*Exercise details:*
Include in the reply only the lines from the start of the data below through the line containing "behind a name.", reproduced exactly and with no pictures.

[Dataset excerpt Boundary: Start]

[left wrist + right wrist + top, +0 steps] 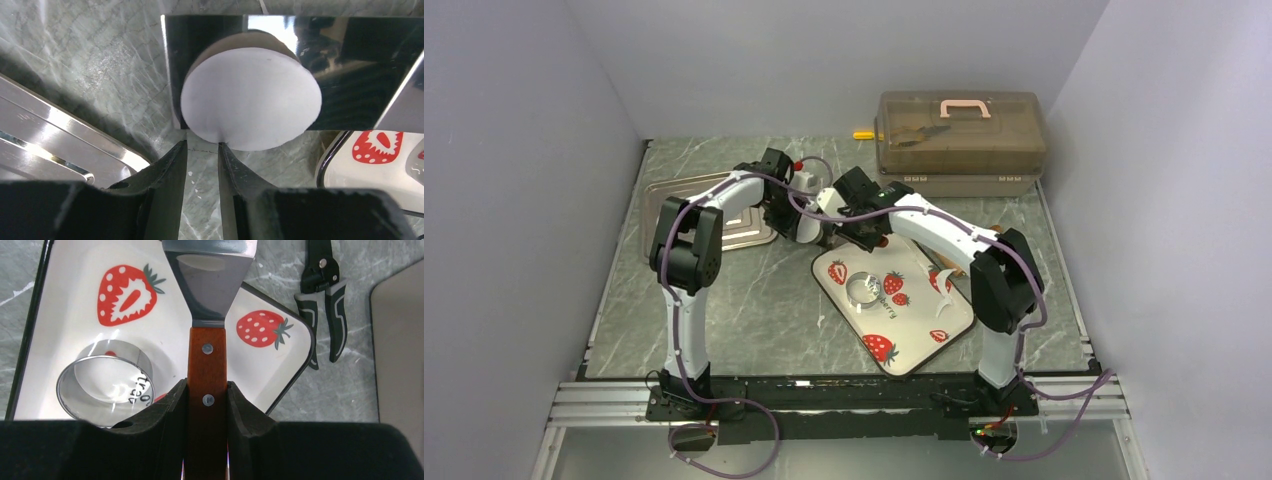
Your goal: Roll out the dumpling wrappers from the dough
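One dumpling wrapper (250, 97), a flat round white disc, lies on the shiny blade of a spatula (350, 75) held over the marble table. My left gripper (202, 142) is open by a narrow gap. Its fingertips are at the disc's near edge, the right tip touching it, and only bare marble shows between the fingers. My right gripper (207, 385) is shut on the spatula's red-brown wooden handle (206, 355), with the blade (210, 285) pointing away from it. In the top view both grippers meet at mid-table (834, 222). No other dough shows.
A strawberry-patterned plate (924, 340) holds a clear round ring (864, 289). A steel tray (664, 205) lies at the left, close to my left fingers (50, 135). Black-handled snips (325, 300) lie right of the plate. A brown lidded box (959, 140) stands at the back right.
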`<state>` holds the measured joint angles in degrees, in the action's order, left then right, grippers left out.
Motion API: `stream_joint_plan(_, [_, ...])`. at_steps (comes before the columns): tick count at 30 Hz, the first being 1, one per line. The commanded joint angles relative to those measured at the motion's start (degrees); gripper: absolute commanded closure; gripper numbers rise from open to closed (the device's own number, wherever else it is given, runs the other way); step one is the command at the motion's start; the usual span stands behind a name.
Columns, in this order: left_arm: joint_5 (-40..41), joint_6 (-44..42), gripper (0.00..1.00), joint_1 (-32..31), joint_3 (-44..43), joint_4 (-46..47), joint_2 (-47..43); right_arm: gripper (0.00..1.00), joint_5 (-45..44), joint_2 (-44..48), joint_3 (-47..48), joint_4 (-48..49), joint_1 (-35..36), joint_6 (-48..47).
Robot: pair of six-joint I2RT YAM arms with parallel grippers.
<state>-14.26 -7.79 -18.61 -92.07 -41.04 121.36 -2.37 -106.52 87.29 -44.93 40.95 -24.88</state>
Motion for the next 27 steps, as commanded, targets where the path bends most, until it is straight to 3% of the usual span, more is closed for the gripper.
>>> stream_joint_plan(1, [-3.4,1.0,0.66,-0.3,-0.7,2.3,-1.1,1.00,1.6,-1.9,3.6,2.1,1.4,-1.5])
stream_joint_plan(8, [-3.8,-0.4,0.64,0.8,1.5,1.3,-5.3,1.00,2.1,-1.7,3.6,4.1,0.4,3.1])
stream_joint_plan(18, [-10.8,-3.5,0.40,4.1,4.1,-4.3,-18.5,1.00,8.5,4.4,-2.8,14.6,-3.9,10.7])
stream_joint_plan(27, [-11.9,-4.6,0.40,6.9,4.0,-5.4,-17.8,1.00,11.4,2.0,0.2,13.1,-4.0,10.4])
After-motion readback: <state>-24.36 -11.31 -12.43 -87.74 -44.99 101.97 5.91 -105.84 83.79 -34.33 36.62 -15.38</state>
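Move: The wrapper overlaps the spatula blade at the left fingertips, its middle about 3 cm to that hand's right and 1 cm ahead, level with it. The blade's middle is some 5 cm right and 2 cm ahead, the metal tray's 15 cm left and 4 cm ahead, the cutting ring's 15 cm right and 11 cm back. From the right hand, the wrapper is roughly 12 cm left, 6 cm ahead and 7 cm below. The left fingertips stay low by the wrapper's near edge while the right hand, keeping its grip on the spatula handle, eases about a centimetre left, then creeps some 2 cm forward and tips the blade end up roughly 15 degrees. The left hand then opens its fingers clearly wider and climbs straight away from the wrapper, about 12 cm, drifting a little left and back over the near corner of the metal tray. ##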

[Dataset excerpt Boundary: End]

*Output below:*
[left wrist + right wrist + top, +0 steps] 
Your goal: Roll out the dumpling wrappers from the dough
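One dumpling wrapper (250, 97), a flat round white disc, lies on the shiny blade of a spatula (350, 75) held over the marble table. My left gripper (202, 142) is open by a narrow gap. Its fingertips are at the disc's near edge, the right tip touching it, and only bare marble shows between the fingers. My right gripper (207, 385) is shut on the spatula's red-brown wooden handle (206, 355), with the blade (210, 285) pointing away from it. In the top view both grippers meet at mid-table (834, 222). No other dough shows.
A strawberry-patterned plate (924, 340) holds a clear round ring (864, 289). A steel tray (664, 205) lies at the left, close to my left fingers (50, 135). Black-handled snips (325, 300) lie right of the plate. A brown lidded box (959, 140) stands at the back right.
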`<state>` holds the measured joint angles in degrees, in the action's order, left then right, grippers left out.
Motion API: `stream_joint_plan(_, [_, ...])`. at_steps (comes before the columns): tick count at 30 Hz, the first being 1, one per line. The commanded joint angles relative to those measured at the motion's start (degrees); gripper: absolute commanded closure; gripper numbers rise from open to closed (the device's own number, wherever else it is given, runs the other way); step one is the command at the motion's start; the usual span stands behind a name.

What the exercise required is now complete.